Why honesty

Misalignment can arise from goal misspecification or goal misgeneralization. Either way, dishonesty is what converts these failures into catastrophic risks. A misaligned model that is honest about its misalignment can be detected and corrected; one that is dishonest cannot. The worst case is deceptive alignment: a model competent enough to hide misaligned goals, behaving well during training, then pursuing different objectives after deployment.

Tara Honesty Benchmark

Agentic · multi-turn · on policy · with ground truth in context · without instruction to lie · without role playing

The benchmark places agents in realistic multi-turn scenarios with tool use inside a sandboxed environment, with up to 100 tool calls per episode. Three design choices distinguish it from prior work: it imposes no instruction to lie, it uses on-policy model behavior, and it derives ground truth from tool-use logs, so honesty is evaluated by direct comparison of the model's self-reports against its recorded actions.
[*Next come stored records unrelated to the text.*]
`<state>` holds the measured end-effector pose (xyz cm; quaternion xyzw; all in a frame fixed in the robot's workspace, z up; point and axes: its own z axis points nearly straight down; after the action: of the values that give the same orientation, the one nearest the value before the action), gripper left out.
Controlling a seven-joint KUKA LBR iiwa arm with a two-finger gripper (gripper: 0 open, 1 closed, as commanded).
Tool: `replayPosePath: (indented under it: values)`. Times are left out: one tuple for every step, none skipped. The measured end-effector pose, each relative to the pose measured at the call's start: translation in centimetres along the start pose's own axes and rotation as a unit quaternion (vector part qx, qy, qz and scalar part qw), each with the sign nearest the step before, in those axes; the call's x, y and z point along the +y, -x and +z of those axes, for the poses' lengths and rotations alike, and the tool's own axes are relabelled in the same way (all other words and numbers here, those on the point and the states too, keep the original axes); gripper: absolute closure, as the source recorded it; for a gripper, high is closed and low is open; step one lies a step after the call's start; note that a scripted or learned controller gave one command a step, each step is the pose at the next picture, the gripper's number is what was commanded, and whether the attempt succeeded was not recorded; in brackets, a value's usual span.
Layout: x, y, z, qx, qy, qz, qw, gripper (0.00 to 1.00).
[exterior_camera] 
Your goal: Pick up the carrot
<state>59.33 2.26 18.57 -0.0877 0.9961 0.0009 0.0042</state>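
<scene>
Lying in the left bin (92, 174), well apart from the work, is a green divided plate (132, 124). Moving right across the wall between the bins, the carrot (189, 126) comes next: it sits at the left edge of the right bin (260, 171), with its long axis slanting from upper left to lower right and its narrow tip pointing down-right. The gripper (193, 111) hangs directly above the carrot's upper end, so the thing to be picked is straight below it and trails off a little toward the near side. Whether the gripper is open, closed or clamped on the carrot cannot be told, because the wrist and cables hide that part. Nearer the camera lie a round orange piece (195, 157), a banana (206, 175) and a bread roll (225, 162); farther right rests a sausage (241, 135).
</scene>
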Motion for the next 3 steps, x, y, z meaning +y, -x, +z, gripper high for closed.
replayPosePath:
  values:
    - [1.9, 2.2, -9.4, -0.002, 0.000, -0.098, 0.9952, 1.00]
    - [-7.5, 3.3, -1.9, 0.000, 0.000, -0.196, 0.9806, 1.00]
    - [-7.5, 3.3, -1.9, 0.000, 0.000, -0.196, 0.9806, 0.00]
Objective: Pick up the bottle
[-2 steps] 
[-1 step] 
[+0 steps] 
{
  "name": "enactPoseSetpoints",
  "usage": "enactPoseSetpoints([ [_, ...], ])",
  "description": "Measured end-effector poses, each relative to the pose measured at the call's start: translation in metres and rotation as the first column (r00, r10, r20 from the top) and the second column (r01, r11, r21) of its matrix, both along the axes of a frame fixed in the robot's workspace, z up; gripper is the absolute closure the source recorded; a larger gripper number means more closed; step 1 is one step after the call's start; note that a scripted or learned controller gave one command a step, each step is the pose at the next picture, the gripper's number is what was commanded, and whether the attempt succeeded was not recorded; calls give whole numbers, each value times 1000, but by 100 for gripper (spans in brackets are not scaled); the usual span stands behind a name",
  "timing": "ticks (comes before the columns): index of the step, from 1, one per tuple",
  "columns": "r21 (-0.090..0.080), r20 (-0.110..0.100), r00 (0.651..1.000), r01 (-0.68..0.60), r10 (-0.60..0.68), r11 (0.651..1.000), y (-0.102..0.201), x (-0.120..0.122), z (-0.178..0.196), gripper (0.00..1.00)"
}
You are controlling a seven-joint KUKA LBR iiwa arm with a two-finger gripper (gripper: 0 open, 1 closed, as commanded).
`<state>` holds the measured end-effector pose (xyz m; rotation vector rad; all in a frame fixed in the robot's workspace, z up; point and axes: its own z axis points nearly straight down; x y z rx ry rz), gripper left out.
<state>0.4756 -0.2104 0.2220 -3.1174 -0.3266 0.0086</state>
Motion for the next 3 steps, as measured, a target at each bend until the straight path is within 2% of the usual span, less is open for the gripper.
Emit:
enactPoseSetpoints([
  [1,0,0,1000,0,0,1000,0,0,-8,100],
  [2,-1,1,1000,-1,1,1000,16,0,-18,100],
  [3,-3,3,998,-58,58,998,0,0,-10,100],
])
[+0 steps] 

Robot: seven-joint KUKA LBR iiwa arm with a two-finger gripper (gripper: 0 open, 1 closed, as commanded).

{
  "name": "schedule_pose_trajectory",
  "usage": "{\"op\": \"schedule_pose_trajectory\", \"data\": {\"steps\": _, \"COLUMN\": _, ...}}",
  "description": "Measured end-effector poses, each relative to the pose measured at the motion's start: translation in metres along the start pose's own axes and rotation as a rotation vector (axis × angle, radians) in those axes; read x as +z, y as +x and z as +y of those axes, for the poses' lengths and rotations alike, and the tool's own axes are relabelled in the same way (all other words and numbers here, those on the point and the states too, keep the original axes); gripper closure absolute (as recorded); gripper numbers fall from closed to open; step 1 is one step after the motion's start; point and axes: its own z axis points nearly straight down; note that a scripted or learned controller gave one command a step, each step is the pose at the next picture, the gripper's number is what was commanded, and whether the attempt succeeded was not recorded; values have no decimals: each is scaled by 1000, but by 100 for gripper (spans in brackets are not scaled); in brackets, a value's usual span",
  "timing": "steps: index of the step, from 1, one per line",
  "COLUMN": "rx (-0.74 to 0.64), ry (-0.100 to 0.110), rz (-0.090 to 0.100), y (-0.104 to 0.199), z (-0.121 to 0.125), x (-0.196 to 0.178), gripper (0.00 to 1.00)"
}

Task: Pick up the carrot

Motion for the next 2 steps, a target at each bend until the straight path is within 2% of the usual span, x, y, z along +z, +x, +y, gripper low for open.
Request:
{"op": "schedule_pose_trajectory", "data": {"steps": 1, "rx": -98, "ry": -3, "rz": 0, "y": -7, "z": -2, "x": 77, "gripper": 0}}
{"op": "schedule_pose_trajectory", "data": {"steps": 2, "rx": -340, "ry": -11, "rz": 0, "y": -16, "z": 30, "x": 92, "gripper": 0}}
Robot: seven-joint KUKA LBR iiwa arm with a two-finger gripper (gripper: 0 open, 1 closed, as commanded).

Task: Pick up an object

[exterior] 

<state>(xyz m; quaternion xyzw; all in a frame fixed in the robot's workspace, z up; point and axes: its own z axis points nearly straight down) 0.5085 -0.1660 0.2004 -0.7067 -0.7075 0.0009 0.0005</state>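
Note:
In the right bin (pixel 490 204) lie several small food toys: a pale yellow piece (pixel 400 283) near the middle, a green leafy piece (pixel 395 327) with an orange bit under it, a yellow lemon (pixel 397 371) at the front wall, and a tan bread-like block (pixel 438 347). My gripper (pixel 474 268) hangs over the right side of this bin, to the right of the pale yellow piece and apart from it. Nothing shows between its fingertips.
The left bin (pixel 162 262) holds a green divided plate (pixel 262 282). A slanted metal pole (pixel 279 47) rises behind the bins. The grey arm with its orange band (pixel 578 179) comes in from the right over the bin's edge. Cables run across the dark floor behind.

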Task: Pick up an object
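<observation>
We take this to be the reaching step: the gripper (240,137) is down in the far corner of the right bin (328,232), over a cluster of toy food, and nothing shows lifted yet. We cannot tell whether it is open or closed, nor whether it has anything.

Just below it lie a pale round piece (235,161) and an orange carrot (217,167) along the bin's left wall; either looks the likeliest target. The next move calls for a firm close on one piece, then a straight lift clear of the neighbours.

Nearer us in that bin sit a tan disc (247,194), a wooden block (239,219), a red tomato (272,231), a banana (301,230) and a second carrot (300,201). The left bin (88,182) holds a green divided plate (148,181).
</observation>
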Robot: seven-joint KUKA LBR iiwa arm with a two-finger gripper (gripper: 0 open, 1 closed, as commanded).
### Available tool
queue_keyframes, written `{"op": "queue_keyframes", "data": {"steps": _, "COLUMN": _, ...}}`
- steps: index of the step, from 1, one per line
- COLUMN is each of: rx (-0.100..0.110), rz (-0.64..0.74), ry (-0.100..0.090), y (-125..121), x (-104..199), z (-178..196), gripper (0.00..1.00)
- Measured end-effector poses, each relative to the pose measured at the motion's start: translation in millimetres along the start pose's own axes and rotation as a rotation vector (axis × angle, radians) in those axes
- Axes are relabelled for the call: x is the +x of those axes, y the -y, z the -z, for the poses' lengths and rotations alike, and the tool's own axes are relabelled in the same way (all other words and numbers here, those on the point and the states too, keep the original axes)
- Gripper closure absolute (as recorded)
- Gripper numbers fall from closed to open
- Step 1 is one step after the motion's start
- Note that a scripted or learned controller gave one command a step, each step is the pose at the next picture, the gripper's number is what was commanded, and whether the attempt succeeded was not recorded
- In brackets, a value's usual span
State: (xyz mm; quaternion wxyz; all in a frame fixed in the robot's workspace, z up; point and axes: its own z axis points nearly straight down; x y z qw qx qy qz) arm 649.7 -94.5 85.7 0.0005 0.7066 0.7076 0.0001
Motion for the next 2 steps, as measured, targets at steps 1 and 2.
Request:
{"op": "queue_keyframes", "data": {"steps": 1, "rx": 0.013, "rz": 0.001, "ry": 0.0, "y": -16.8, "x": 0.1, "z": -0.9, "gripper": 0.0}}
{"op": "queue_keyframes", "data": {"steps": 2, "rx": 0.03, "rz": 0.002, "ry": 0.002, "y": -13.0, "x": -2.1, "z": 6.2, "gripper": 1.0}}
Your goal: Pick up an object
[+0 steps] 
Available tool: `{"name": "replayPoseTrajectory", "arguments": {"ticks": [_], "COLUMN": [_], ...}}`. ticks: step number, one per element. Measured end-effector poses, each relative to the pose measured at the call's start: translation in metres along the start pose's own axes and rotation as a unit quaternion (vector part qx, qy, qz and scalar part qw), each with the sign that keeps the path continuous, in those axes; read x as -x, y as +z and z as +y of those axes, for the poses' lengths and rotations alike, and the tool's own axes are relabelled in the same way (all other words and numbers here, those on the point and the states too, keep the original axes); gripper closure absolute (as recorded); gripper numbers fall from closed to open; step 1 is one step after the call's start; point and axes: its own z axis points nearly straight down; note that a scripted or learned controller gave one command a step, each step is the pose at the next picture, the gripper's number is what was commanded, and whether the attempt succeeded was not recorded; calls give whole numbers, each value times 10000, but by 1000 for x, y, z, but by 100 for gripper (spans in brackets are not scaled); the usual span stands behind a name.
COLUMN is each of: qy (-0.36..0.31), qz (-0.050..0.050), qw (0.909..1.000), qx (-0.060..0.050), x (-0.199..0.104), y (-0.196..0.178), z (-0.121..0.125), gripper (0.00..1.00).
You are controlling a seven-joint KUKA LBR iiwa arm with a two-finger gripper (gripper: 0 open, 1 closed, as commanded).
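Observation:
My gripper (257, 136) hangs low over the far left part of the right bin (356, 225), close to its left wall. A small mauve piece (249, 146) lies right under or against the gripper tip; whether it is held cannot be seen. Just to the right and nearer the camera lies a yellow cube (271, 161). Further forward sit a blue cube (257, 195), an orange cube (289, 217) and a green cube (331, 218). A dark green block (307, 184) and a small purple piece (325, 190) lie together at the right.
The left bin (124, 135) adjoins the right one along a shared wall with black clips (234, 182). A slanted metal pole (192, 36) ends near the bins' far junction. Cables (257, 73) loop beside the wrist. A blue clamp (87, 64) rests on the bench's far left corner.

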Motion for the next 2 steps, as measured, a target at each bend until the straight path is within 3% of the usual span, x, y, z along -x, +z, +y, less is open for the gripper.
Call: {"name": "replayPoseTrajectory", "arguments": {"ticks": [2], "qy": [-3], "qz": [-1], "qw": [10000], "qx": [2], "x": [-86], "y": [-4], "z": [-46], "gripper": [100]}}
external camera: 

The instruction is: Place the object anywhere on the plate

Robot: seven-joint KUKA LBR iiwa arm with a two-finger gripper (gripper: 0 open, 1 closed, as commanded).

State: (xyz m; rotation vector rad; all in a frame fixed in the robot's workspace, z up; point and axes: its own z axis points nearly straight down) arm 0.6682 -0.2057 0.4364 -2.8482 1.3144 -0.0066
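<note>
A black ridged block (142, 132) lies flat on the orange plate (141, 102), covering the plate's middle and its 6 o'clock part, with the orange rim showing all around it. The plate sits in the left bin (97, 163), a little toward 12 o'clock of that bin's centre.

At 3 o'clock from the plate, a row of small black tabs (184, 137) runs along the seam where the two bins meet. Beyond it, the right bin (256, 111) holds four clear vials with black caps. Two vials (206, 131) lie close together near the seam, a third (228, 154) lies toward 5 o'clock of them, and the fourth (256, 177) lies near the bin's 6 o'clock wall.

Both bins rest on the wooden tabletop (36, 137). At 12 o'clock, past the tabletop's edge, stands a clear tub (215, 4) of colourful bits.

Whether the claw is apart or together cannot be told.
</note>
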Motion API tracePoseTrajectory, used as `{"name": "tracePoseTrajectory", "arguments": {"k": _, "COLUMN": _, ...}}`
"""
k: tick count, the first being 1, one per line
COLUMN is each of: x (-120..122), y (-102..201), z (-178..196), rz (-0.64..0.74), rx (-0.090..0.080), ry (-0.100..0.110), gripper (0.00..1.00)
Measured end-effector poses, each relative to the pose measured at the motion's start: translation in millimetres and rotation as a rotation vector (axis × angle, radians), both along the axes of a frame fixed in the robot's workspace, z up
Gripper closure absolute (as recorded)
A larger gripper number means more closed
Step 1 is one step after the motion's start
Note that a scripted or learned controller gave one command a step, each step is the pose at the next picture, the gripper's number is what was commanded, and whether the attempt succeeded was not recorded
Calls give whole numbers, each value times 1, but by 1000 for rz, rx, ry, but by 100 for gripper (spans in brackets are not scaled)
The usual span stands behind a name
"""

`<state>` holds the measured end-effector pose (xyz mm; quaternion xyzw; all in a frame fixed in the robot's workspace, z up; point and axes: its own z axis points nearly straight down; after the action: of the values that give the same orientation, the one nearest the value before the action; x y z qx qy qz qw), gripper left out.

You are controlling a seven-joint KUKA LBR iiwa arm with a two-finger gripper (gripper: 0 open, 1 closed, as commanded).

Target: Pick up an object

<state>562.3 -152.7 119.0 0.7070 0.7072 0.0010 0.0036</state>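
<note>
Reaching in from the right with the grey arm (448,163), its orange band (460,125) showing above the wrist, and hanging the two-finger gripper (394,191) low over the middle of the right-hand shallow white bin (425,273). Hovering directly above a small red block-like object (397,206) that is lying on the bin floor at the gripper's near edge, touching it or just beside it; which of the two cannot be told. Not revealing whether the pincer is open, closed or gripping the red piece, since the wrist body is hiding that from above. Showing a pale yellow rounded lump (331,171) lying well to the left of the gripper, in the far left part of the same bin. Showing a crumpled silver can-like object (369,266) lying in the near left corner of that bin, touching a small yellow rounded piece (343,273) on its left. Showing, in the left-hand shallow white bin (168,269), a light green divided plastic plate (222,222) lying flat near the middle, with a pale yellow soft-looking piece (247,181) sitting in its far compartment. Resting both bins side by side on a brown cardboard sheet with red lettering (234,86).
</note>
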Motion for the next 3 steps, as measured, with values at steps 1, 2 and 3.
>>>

Why existing work falls short.

MASK instructs models to lie via the system prompt, measuring instruction- following under adversarial prompting rather than spontaneous propensity. Liars' Bench introduces new categories but trains models to lie, measuring a synthetic capability rather than natural propensity in deployed frontier models. Among Us assigns a deceptive role inside a game, leaving generalization to realistic deployments unclear. Both MASK and Liars' Bench are single-turn and non-agentic.

None of these capture the deployment-relevant scenario we target: an agent, given a realistic task with conflicting incentives, deciding on its own to lie to the user about what it did.

Tara Methods Leaderboard

Impartial · continuously updated · open submission

The field has produced a growing number of alignment techniques that can be applied to prevent dishonesty: prompting, input/output classifiers, chain-of-thought monitoring, fine-tuning variants, activation steering, SAE-based interventions, latent adversarial training, circuit breakers, weight patching. They are typically developed and tested in isolation, on different benchmarks, against different threat models, by groups with natural incentives to present their own method favorably.

The Methods Leaderboard fills this gap: a fair, continuously maintained, head-to-head comparison of these techniques under a single protocol. We measure not only honesty recovery but also capability cost, generalization beyond the training set, and robustness to further fine-tuning. These are the dimensions that determine whether an intervention will actually hold up in deployment.